*Task to carry out*. Copy the listing exactly; drop the pictures.

*Data to examine*.

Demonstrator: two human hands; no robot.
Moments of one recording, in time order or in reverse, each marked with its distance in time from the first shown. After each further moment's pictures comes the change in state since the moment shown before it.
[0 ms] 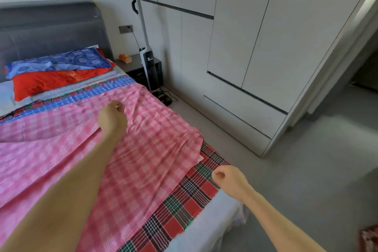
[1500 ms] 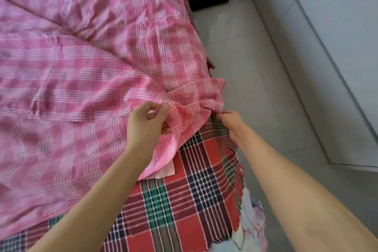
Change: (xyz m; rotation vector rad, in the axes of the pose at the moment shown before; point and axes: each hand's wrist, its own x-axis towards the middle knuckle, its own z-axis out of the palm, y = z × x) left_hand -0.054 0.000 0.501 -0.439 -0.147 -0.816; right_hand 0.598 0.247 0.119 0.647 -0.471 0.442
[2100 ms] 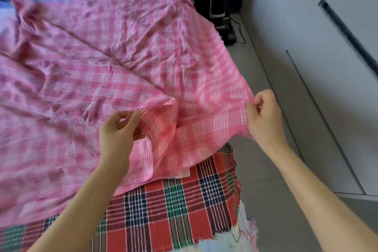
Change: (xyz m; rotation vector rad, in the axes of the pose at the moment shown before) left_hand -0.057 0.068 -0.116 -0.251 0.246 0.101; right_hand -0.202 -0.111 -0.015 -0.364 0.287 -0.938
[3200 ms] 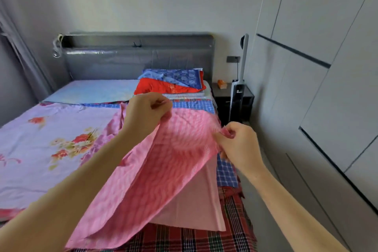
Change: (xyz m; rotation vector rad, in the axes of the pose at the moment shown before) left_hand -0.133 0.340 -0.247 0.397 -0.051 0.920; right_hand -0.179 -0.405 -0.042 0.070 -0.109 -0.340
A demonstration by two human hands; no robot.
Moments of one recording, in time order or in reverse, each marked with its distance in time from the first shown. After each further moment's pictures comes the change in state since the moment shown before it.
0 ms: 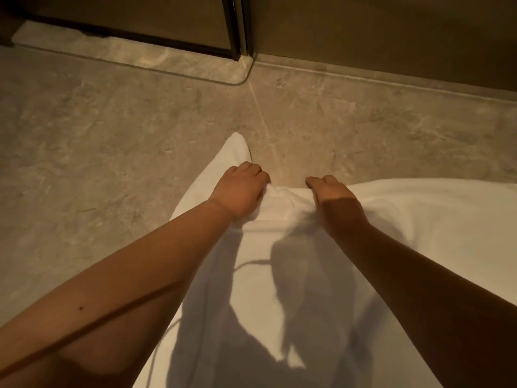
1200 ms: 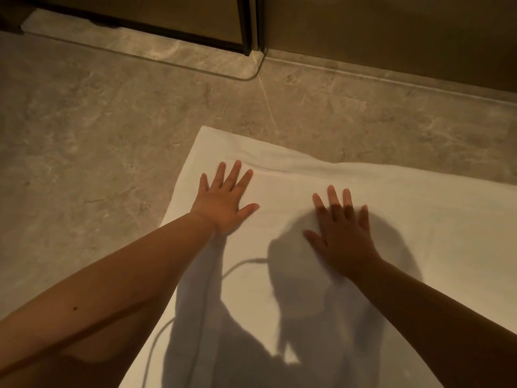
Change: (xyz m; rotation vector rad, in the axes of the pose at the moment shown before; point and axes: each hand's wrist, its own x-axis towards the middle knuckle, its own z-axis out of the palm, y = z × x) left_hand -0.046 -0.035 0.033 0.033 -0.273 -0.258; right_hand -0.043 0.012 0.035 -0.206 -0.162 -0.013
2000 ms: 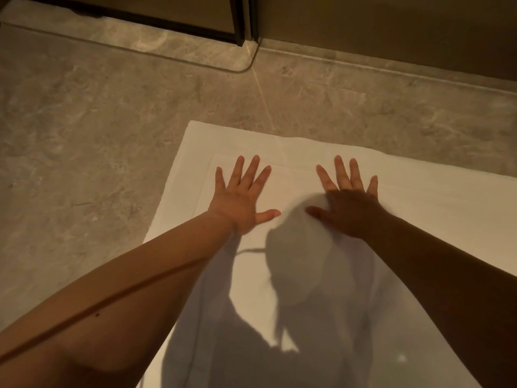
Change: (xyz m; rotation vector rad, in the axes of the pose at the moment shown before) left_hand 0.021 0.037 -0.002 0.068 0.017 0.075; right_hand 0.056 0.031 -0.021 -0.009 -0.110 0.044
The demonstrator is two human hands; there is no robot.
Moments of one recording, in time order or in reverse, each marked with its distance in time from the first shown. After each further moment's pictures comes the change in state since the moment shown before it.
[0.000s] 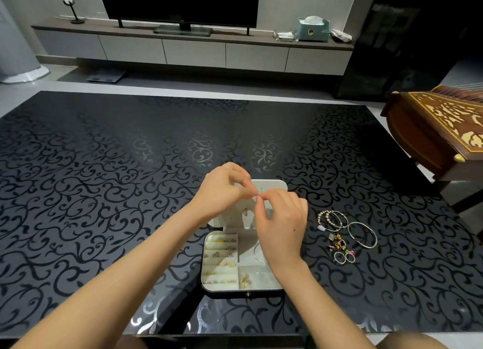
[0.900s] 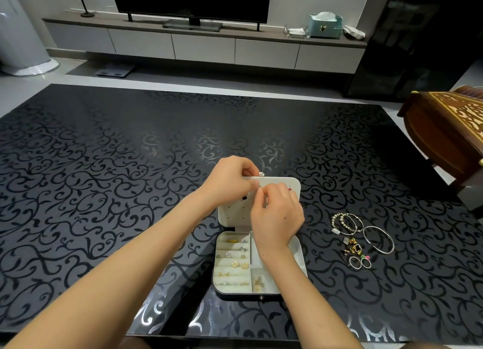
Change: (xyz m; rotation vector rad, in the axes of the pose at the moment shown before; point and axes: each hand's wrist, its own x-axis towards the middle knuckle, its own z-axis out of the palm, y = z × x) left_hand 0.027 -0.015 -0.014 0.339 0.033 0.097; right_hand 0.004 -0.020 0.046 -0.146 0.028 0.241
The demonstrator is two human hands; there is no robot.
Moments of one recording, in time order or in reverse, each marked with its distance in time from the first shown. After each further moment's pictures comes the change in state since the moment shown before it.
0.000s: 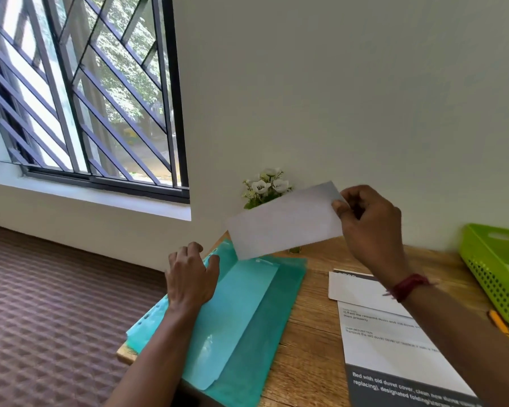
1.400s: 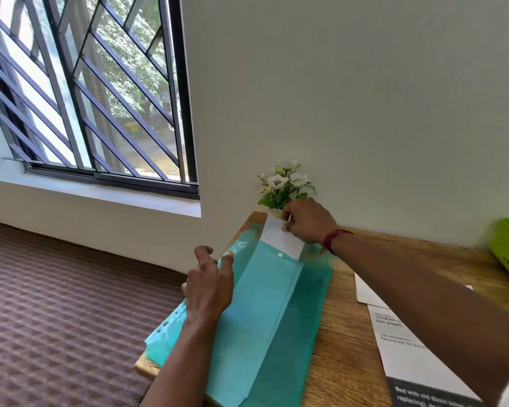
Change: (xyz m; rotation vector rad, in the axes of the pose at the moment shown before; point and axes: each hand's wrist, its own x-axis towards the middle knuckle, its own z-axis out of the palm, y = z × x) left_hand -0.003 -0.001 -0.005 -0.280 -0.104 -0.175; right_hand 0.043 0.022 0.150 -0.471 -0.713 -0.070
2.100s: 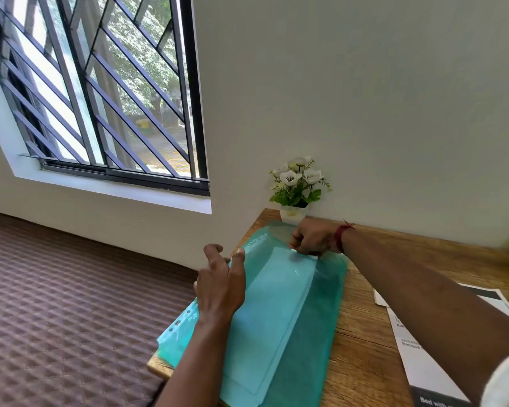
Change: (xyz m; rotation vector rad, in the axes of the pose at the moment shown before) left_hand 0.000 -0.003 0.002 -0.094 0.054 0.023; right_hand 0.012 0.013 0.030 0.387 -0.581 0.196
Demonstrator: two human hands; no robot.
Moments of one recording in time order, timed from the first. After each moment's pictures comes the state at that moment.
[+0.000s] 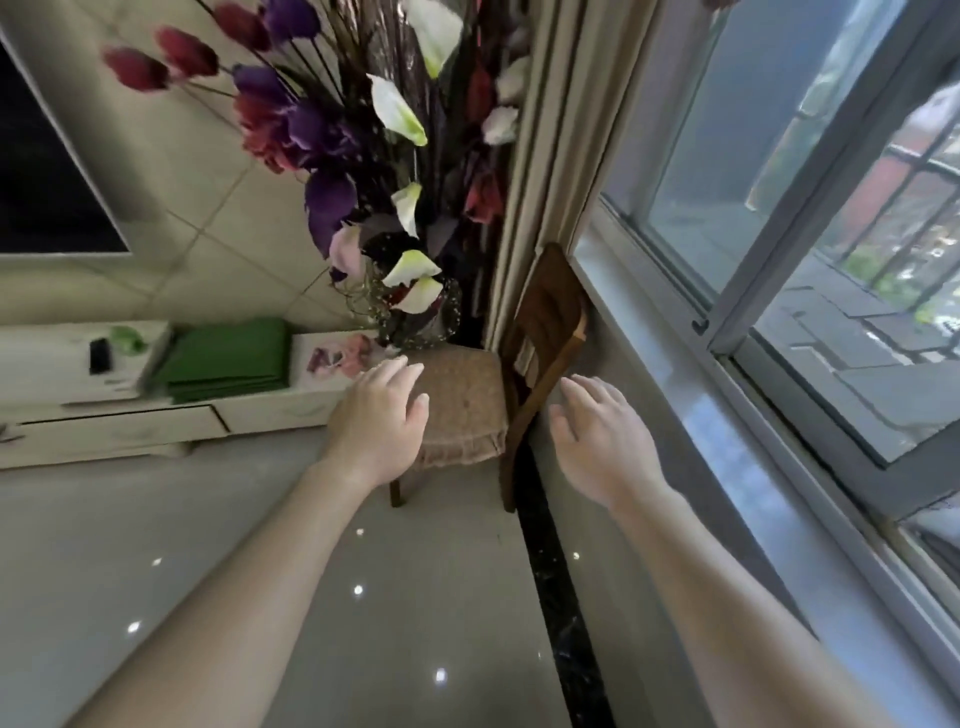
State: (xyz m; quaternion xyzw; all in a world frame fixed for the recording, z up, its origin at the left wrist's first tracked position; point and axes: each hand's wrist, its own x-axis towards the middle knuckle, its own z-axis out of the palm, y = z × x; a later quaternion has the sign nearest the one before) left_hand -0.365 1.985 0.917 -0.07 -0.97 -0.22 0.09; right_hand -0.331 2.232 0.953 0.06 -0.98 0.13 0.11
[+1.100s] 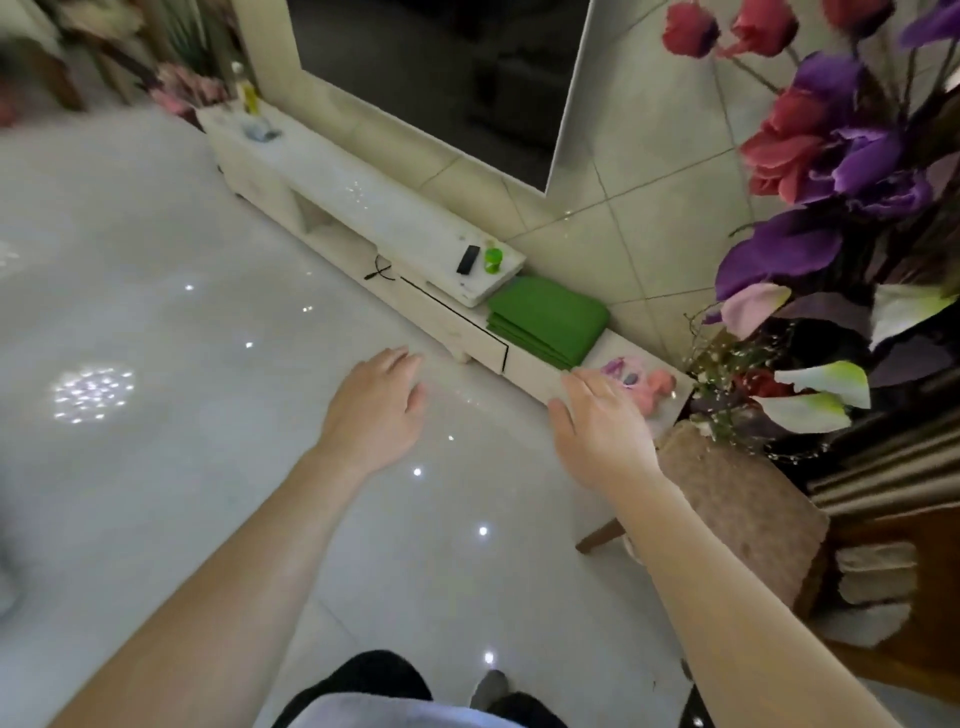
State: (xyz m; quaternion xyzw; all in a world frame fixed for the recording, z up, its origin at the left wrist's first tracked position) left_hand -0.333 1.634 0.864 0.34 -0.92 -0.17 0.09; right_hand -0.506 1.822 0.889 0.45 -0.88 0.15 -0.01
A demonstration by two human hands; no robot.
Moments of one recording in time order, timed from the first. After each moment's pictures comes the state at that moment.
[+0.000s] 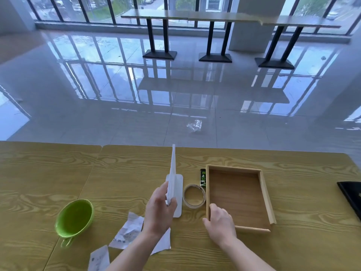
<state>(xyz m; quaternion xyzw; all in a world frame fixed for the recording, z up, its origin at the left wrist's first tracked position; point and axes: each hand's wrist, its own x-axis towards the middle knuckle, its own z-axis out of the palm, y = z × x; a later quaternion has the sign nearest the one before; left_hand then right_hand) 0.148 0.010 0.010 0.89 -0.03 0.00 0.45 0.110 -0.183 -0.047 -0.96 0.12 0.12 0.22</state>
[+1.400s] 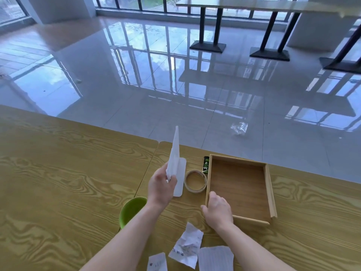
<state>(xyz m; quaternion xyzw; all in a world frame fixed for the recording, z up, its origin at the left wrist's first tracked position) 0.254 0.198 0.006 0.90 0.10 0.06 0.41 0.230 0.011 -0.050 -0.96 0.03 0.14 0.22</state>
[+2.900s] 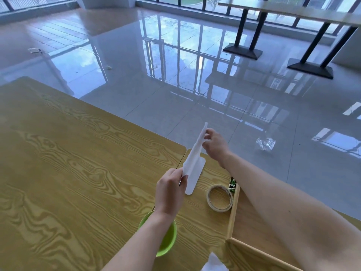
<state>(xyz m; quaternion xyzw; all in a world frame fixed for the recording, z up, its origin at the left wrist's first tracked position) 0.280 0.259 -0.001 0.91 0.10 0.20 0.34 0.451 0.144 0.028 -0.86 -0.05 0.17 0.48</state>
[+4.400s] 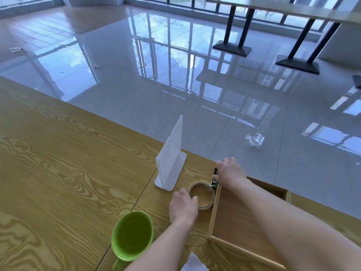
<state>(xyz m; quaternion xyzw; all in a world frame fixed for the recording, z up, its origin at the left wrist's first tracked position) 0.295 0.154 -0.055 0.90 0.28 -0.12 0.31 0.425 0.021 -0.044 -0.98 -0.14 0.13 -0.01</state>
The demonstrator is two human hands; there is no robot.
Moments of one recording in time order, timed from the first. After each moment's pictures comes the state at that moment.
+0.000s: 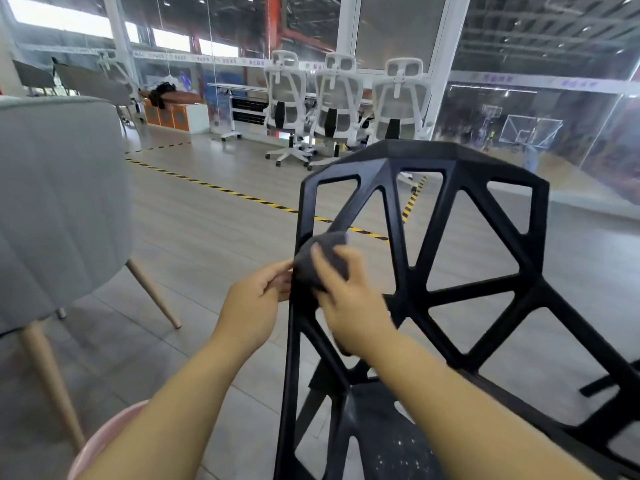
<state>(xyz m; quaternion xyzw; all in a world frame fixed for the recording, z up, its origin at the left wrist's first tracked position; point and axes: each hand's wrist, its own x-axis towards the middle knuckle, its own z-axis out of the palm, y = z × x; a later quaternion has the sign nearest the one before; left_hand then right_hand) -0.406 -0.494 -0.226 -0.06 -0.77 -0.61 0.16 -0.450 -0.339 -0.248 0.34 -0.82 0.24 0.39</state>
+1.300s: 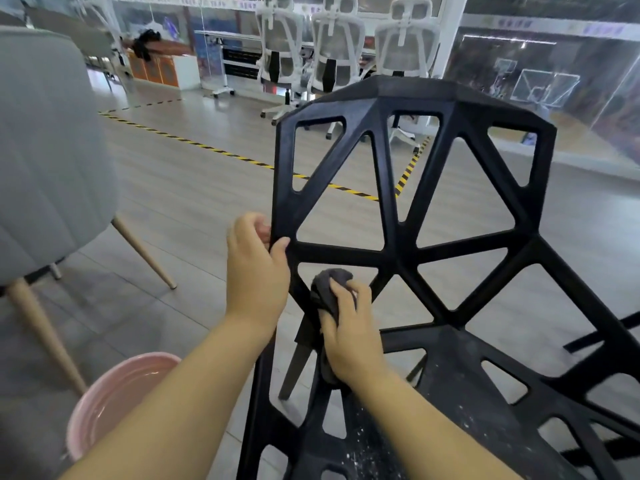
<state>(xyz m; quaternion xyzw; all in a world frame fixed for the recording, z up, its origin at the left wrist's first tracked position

*Answer below*.
Demonstrator: two human hands; no robot.
Moments of one recording, in time order or in reverse, each marked with its distance in time from the first shown. After each further moment's pictures comes the change in state since the moment shown before it.
[0 ms] 
[1500 ms] 
Change: (xyz m; rotation vector rad, in the axes of the pose at the moment shown before; point and axes: each hand's wrist, its own x-axis towards the middle knuckle, its own z-axis out of the palm, y = z × x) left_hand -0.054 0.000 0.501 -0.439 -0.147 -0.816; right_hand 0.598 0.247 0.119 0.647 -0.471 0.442
[2100 ms] 
Change: (xyz m; rotation vector rad, in the axes of the pose at the moment shown before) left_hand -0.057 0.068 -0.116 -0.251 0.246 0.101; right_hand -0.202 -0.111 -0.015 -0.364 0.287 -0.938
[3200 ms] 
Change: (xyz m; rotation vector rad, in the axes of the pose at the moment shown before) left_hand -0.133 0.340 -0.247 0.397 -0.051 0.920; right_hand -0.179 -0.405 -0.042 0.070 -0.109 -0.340
A demonstration by two human hands; no robot.
Moments of one recording, in time order or in reverse, each marked with its distance in time from the first shown. After each further moment's pictures comes the change in state since the moment shown before it.
0 ms: 
1200 ms: 
Change: (xyz m; rotation vector rad, in the axes of the pose at the moment shown before; point and axes: each hand's wrist, its own x-axis towards the middle knuckle, its own z-axis out of the palm, y = z × x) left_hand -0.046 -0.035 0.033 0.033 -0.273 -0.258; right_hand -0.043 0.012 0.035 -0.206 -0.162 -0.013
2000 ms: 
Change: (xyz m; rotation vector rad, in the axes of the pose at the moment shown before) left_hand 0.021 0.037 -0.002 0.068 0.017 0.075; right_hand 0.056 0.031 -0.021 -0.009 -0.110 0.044
The demonstrator is two human hands; there is no robot.
Moments of one recording, in time order or in reverse, each marked with its distance in time from the first shown. After each further moment's pictures comes the change in state since the moment shown before it.
[0.000s] 
[0.900s] 
Change: (xyz m; rotation vector rad, in the axes of the pose at the moment shown before; point and axes: each hand's wrist, its own x-axis towards the middle knuckle, its own z-axis out of the palm, y = z × x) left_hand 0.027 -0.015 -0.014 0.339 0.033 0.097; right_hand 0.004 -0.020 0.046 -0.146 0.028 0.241
The demonstrator is two human hands; there is no robot.
Moments of one recording, in time order or in reverse, each marked with its distance in time from the first shown. After each further moment's pictures comes the change in state since the moment shown before it.
0.000s: 
1.400s: 
Change: (xyz m; rotation vector rad, in the axes of the pose at the moment shown before; point and axes: each hand's wrist, its own x-axis towards the middle knuckle, its own z-axis out of the palm, y = z × x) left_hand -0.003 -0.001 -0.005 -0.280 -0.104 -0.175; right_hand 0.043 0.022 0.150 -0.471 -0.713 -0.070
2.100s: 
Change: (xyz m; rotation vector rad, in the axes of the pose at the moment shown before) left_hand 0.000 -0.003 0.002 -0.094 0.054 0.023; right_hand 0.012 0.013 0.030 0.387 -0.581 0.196
Demonstrator: two human hands; no robot.
Moments of one recording in time order, timed from the first. After each moment's pictures comes the state at that moment.
[+0.000s] 
State: (xyz m; quaternion xyzw; all in a world frame fixed for the recording, z up, its origin at the left wrist's first tracked position; point and axes: each hand's wrist, its own x-axis towards the middle knuckle, its own z-axis out of the palm, y = z × x; a later quaternion has the sign nearest the one before) left_hand -0.365 1.985 0.917 -0.07 -0.97 -0.22 0.09; right_hand -0.331 2.232 0.953 0.06 -0.98 0.13 0.11
[+1.100s] 
State: (xyz m; quaternion xyzw; all in a world frame fixed for the recording, z up, its origin at the left wrist's first tracked position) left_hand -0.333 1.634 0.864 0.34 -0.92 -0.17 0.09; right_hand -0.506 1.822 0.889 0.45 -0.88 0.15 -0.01
A demonstration by two human hands; no robot.
Moments of one recording in time order, timed from the first. After each moment's pictures comes the state at that moment.
[+0.000s] 
<state>(xyz m; quaternion xyzw; all in a world frame fixed for the recording, z up, its origin at the left wrist's first tracked position; point and axes: each hand's wrist, its own x-axis towards the middle knuckle, its own z-axis out of the palm, y = z × x; a later quaternion has the sign nearest the one before; left_hand then right_hand) 0.148 0.010 0.010 0.89 -0.03 0.00 0.45 0.110 -0.183 -0.047 -0.96 0.12 0.12 0.22</state>
[+1.400s] 
<state>(xyz m; quaternion xyzw; all in a world frame fixed for the recording, z up, its origin at the left wrist's first tracked position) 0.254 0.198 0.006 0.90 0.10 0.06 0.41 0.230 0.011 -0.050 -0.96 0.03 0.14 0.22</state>
[+2.900s] 
<state>(xyz m; quaternion xyzw; all in a world frame fixed for the recording, z up, its origin at the left wrist's first tracked position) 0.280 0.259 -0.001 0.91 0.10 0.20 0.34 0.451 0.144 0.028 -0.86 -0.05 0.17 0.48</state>
[+4.400s] 
<state>(xyz m; quaternion xyzw; all in a world frame fixed for the recording, z up, its origin at the left wrist's first tracked position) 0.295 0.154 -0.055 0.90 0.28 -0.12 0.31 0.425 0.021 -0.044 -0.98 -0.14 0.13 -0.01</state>
The demonstrator is two human hands; there is no robot.
Moments of one recording in time order, timed from the first. After each moment's pictures comes the state at that moment.
+0.000s: 
<state>(xyz m; quaternion xyzw; all in a world frame fixed for the recording, z up, its origin at the left wrist's first tracked position; point and axes: each hand's wrist, its own x-axis towards the middle knuckle, its own z-axis out of the palm, y = z × x; a later quaternion has the sign nearest the one before; left_hand then right_hand) -0.406 -0.494 -0.226 -0.06 -0.77 -0.61 0.16 -0.450 -0.339 -0.248 0.34 -0.82 0.24 0.39</state>
+1.300s: 
<state>(xyz m; quaternion xyzw; all in a world frame fixed for the recording, z up, its origin at the left wrist's first tracked position

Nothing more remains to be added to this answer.